*** Opening of Exercise data ***

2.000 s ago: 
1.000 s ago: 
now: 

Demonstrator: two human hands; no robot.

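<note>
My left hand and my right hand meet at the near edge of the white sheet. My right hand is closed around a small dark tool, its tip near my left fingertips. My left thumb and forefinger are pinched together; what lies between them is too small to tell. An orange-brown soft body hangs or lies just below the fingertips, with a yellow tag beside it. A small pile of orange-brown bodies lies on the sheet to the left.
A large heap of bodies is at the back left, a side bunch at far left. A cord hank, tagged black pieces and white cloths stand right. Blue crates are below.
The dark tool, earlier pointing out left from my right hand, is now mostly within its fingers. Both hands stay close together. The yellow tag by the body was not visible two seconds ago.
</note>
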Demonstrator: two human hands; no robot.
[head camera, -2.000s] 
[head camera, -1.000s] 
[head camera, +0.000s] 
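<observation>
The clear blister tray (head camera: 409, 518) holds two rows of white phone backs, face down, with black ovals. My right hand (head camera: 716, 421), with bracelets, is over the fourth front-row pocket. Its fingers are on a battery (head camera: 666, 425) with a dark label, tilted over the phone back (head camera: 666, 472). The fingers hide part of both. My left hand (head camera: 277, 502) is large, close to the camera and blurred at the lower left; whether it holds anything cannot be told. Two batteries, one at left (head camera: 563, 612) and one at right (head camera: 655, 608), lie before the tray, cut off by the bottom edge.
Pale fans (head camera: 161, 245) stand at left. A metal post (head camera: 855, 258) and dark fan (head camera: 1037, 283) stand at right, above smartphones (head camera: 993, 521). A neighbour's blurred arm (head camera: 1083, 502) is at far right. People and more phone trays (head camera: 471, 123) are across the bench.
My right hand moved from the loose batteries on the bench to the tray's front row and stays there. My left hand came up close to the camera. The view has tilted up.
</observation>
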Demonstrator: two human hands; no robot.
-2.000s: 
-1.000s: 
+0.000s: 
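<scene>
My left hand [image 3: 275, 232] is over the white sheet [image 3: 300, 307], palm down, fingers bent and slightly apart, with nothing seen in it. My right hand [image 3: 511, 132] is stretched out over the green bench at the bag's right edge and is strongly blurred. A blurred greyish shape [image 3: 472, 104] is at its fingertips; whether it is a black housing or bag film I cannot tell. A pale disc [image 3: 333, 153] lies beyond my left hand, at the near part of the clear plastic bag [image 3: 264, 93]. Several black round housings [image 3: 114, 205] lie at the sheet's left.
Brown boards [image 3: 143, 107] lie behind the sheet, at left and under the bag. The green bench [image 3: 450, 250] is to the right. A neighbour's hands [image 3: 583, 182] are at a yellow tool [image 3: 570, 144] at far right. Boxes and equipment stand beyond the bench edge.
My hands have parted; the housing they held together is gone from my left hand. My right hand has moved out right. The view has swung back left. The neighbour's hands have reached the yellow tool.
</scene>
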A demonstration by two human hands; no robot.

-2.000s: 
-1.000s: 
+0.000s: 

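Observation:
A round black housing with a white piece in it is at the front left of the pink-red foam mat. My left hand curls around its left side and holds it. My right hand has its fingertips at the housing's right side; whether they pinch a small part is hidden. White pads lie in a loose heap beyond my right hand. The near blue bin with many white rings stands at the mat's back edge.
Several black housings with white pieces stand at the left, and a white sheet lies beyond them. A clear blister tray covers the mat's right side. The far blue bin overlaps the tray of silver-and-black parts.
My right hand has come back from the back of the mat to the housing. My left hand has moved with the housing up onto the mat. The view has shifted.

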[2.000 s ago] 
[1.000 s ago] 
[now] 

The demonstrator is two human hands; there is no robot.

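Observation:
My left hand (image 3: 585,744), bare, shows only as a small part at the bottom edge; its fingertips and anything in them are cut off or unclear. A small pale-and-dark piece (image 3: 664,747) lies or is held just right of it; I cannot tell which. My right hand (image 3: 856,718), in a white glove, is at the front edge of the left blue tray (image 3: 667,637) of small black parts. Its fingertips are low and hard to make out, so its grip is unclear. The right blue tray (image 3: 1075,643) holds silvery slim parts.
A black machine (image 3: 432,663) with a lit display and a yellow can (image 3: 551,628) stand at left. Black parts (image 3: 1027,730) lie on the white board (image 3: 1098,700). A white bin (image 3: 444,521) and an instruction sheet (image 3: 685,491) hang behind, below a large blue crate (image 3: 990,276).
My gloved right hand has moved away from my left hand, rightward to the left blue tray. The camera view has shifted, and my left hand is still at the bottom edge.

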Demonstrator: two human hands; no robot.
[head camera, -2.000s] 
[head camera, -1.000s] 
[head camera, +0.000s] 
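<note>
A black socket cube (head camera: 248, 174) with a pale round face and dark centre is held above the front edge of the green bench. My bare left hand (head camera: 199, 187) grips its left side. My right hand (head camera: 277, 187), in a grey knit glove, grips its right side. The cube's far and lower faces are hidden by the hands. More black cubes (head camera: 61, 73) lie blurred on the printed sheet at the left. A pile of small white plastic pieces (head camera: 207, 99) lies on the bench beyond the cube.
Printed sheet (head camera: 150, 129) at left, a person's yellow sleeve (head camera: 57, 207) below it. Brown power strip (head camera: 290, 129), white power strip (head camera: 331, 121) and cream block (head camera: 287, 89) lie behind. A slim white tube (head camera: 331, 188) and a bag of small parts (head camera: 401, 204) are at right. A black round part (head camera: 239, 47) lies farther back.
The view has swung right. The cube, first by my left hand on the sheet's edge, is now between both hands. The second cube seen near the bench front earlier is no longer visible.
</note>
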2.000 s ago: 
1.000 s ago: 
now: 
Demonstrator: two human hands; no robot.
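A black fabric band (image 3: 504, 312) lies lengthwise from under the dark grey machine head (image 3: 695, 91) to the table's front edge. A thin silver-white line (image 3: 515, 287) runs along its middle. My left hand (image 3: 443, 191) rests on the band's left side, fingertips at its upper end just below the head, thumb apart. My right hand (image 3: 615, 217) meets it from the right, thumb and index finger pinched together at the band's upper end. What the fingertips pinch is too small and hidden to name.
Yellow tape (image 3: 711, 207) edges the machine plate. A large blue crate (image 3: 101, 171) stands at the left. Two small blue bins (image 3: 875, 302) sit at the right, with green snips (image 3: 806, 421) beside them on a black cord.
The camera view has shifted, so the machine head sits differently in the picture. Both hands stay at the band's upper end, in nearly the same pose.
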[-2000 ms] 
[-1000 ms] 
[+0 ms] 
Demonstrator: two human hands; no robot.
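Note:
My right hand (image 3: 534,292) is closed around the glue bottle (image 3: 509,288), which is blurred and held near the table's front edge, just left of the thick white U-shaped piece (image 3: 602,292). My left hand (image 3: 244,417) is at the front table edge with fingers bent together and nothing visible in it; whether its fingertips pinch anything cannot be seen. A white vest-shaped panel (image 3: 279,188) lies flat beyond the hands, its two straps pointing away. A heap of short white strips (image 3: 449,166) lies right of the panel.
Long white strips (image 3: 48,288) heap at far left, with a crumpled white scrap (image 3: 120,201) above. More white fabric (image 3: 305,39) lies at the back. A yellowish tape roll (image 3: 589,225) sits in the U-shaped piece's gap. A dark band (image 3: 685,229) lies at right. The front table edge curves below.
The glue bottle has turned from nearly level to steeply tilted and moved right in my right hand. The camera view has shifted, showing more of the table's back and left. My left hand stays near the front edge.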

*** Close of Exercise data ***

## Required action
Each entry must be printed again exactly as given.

## Answer to the exercise
2.000 s ago: 
1.000 s ago: 
now: 

Demonstrator: two human hands; no robot.

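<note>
My left hand and my right hand meet at the near edge of the white sheet. My right hand is closed around a small dark tool, its tip near my left fingertips. My left thumb and forefinger are pinched together; what lies between them is too small to tell. An orange-brown soft body hangs or lies just below the fingertips, with a yellow tag beside it. A small pile of orange-brown bodies lies on the sheet to the left.
A large heap of bodies is at the back left, a side bunch at far left. A cord hank, tagged black pieces and white cloths stand right. Blue crates are below.
The dark tool, earlier pointing out left from my right hand, is now mostly within its fingers. Both hands stay close together. The yellow tag by the body was not visible two seconds ago.
</note>
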Demonstrator: two human hands; no robot.
[head camera, -2.000s] 
[head camera, -1.000s] 
[head camera, +0.000s] 
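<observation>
The clear blister tray (head camera: 409, 518) holds two rows of white phone backs, face down, with black ovals. My right hand (head camera: 716, 421), with bracelets, is over the fourth front-row pocket. Its fingers are on a battery (head camera: 666, 425) with a dark label, tilted over the phone back (head camera: 666, 472). The fingers hide part of both. My left hand (head camera: 277, 502) is large, close to the camera and blurred at the lower left; whether it holds anything cannot be told. Two batteries, one at left (head camera: 563, 612) and one at right (head camera: 655, 608), lie before the tray, cut off by the bottom edge.
Pale fans (head camera: 161, 245) stand at left. A metal post (head camera: 855, 258) and dark fan (head camera: 1037, 283) stand at right, above smartphones (head camera: 993, 521). A neighbour's blurred arm (head camera: 1083, 502) is at far right. People and more phone trays (head camera: 471, 123) are across the bench.
My right hand moved from the loose batteries on the bench to the tray's front row and stays there. My left hand came up close to the camera. The view has tilted up.
</observation>
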Demonstrator: two human hands; no robot.
-2.000s: 
-1.000s: 
+0.000s: 
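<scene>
My left hand [image 3: 275, 232] is over the white sheet [image 3: 300, 307], palm down, fingers bent and slightly apart, with nothing seen in it. My right hand [image 3: 511, 132] is stretched out over the green bench at the bag's right edge and is strongly blurred. A blurred greyish shape [image 3: 472, 104] is at its fingertips; whether it is a black housing or bag film I cannot tell. A pale disc [image 3: 333, 153] lies beyond my left hand, at the near part of the clear plastic bag [image 3: 264, 93]. Several black round housings [image 3: 114, 205] lie at the sheet's left.
Brown boards [image 3: 143, 107] lie behind the sheet, at left and under the bag. The green bench [image 3: 450, 250] is to the right. A neighbour's hands [image 3: 583, 182] are at a yellow tool [image 3: 570, 144] at far right. Boxes and equipment stand beyond the bench edge.
My hands have parted; the housing they held together is gone from my left hand. My right hand has moved out right. The view has swung back left. The neighbour's hands have reached the yellow tool.
</scene>
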A demonstration by two human hands; no robot.

-2.000s: 
-1.000s: 
+0.000s: 

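Observation:
A round black housing with a white piece in it is at the front left of the pink-red foam mat. My left hand curls around its left side and holds it. My right hand has its fingertips at the housing's right side; whether they pinch a small part is hidden. White pads lie in a loose heap beyond my right hand. The near blue bin with many white rings stands at the mat's back edge.
Several black housings with white pieces stand at the left, and a white sheet lies beyond them. A clear blister tray covers the mat's right side. The far blue bin overlaps the tray of silver-and-black parts.
My right hand has come back from the back of the mat to the housing. My left hand has moved with the housing up onto the mat. The view has shifted.
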
[2.000 s ago] 
[1.000 s ago] 
[now] 

The demonstrator is two human hands; there is no robot.

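Observation:
My left hand (image 3: 585,744), bare, shows only as a small part at the bottom edge; its fingertips and anything in them are cut off or unclear. A small pale-and-dark piece (image 3: 664,747) lies or is held just right of it; I cannot tell which. My right hand (image 3: 856,718), in a white glove, is at the front edge of the left blue tray (image 3: 667,637) of small black parts. Its fingertips are low and hard to make out, so its grip is unclear. The right blue tray (image 3: 1075,643) holds silvery slim parts.
A black machine (image 3: 432,663) with a lit display and a yellow can (image 3: 551,628) stand at left. Black parts (image 3: 1027,730) lie on the white board (image 3: 1098,700). A white bin (image 3: 444,521) and an instruction sheet (image 3: 685,491) hang behind, below a large blue crate (image 3: 990,276).
My gloved right hand has moved away from my left hand, rightward to the left blue tray. The camera view has shifted, and my left hand is still at the bottom edge.
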
Demonstrator: two human hands; no robot.
[head camera, -2.000s] 
[head camera, -1.000s] 
[head camera, +0.000s] 
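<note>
A black socket cube (head camera: 248, 174) with a pale round face and dark centre is held above the front edge of the green bench. My bare left hand (head camera: 199, 187) grips its left side. My right hand (head camera: 277, 187), in a grey knit glove, grips its right side. The cube's far and lower faces are hidden by the hands. More black cubes (head camera: 61, 73) lie blurred on the printed sheet at the left. A pile of small white plastic pieces (head camera: 207, 99) lies on the bench beyond the cube.
Printed sheet (head camera: 150, 129) at left, a person's yellow sleeve (head camera: 57, 207) below it. Brown power strip (head camera: 290, 129), white power strip (head camera: 331, 121) and cream block (head camera: 287, 89) lie behind. A slim white tube (head camera: 331, 188) and a bag of small parts (head camera: 401, 204) are at right. A black round part (head camera: 239, 47) lies farther back.
The view has swung right. The cube, first by my left hand on the sheet's edge, is now between both hands. The second cube seen near the bench front earlier is no longer visible.
</note>
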2.000 s ago: 
1.000 s ago: 
now: 
Demonstrator: two human hands; no robot.
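A black fabric band (image 3: 504, 312) lies lengthwise from under the dark grey machine head (image 3: 695, 91) to the table's front edge. A thin silver-white line (image 3: 515, 287) runs along its middle. My left hand (image 3: 443, 191) rests on the band's left side, fingertips at its upper end just below the head, thumb apart. My right hand (image 3: 615, 217) meets it from the right, thumb and index finger pinched together at the band's upper end. What the fingertips pinch is too small and hidden to name.
Yellow tape (image 3: 711, 207) edges the machine plate. A large blue crate (image 3: 101, 171) stands at the left. Two small blue bins (image 3: 875, 302) sit at the right, with green snips (image 3: 806, 421) beside them on a black cord.
The camera view has shifted, so the machine head sits differently in the picture. Both hands stay at the band's upper end, in nearly the same pose.
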[-2000 ms] 
[-1000 ms] 
[+0 ms] 
Demonstrator: two human hands; no robot.
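Note:
My right hand (image 3: 534,292) is closed around the glue bottle (image 3: 509,288), which is blurred and held near the table's front edge, just left of the thick white U-shaped piece (image 3: 602,292). My left hand (image 3: 244,417) is at the front table edge with fingers bent together and nothing visible in it; whether its fingertips pinch anything cannot be seen. A white vest-shaped panel (image 3: 279,188) lies flat beyond the hands, its two straps pointing away. A heap of short white strips (image 3: 449,166) lies right of the panel.
Long white strips (image 3: 48,288) heap at far left, with a crumpled white scrap (image 3: 120,201) above. More white fabric (image 3: 305,39) lies at the back. A yellowish tape roll (image 3: 589,225) sits in the U-shaped piece's gap. A dark band (image 3: 685,229) lies at right. The front table edge curves below.
The glue bottle has turned from nearly level to steeply tilted and moved right in my right hand. The camera view has shifted, showing more of the table's back and left. My left hand stays near the front edge.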

Here the output is complete.